Hint: These types of problems are pretty straight forward and are very easy to solve. The given problem is a simple demonstration of coordinate geometry of subtopic parabola. For plotting the graphs, we require a knowledge of graph theory and functions as well. For sums like these we first of all need to rearrange the equation in such a way that it represents one of the general equations of a parabola. Some of the general equations of the parabola are as follows.

Equation	Vertex	Foci
\[{{y}^{2}}=4ax\]	\[\left( 0,0 \right)\]	\[\left( a,0 \right)\]
\[{{y}^{2}}=-4ax\]	\[\left( 0,0 \right)\]	\[\left( -a,0 \right)\]
\[{{x}^{2}}=4by\]	\[\left( 0,0 \right)\]	\[\left( 0,b \right)\]
\[{{x}^{2}}=-4by\]	\[\left( 0,0 \right)\]	\[\left( 0,-b \right)\]

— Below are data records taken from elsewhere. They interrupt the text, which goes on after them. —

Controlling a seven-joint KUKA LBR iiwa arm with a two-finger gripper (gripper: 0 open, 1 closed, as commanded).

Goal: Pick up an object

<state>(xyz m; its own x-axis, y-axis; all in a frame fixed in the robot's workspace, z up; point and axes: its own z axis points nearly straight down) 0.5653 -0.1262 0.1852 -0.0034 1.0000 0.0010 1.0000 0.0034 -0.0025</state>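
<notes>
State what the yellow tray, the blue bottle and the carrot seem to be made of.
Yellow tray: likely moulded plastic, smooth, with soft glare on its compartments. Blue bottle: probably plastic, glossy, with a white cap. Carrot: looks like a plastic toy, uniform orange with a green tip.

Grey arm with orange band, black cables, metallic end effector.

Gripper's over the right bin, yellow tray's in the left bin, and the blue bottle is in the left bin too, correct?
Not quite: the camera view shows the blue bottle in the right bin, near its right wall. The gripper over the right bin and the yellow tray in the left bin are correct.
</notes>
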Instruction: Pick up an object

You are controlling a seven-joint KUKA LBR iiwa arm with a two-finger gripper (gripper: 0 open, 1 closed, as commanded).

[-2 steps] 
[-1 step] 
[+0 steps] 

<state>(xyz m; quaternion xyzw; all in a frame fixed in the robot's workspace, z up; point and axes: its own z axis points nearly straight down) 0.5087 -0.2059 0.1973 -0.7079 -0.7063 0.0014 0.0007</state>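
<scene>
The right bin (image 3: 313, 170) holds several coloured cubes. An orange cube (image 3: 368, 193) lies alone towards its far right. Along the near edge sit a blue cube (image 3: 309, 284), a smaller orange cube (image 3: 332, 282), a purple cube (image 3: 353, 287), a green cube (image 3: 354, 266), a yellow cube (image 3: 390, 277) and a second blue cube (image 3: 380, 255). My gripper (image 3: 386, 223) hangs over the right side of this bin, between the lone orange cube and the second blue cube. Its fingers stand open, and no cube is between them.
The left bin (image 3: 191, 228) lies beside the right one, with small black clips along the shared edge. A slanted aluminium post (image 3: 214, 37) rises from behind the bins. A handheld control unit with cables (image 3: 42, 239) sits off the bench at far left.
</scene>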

Complete step by step solution:
Now we start off with the solution of the problem by writing that,
We first of all rearrange our given problem as,
\[y+2=-{{\left( x+2 \right)}^{2}}\]
Now, we make a transformation or in other words we can say that we shift the origin of the given function to some other point in such a way that the problem equation becomes similar to that of one of the general equations.
For the transformation, we can write,
\[Y=y+2,X=x+2\]
Or in other words we can say that we shift the origin of the equation to the point \[\left( -2,-2 \right)\] . The equation hence transforms to,
\[{{X}^{2}}=-Y\]
Now, we can very clearly observe that the above equation looks similar to that of the equation \[{{x}^{2}}=-4by\].
Thus we plot our graph having a vertex of \[\left( -2,-2 \right)\] instead of \[\left( 0,0 \right)\] . The nature of the graph will be the same as well as its curvature will also be same.

Note: For problems like these we need to be very thorough and fluent in functions as well as graph theory. While transforming an equation or shifting its origin we need to be very careful because, once we shift the origin of the function, we must also revert back to the original coordinate system after all our calculations have been done. We should also remember that when we transform or shift the origin form \[\left( 0,0 \right)\] to some point \[\left( a,b \right)\] , then all the other points also gets shifted by \[\left( a,b \right)\] .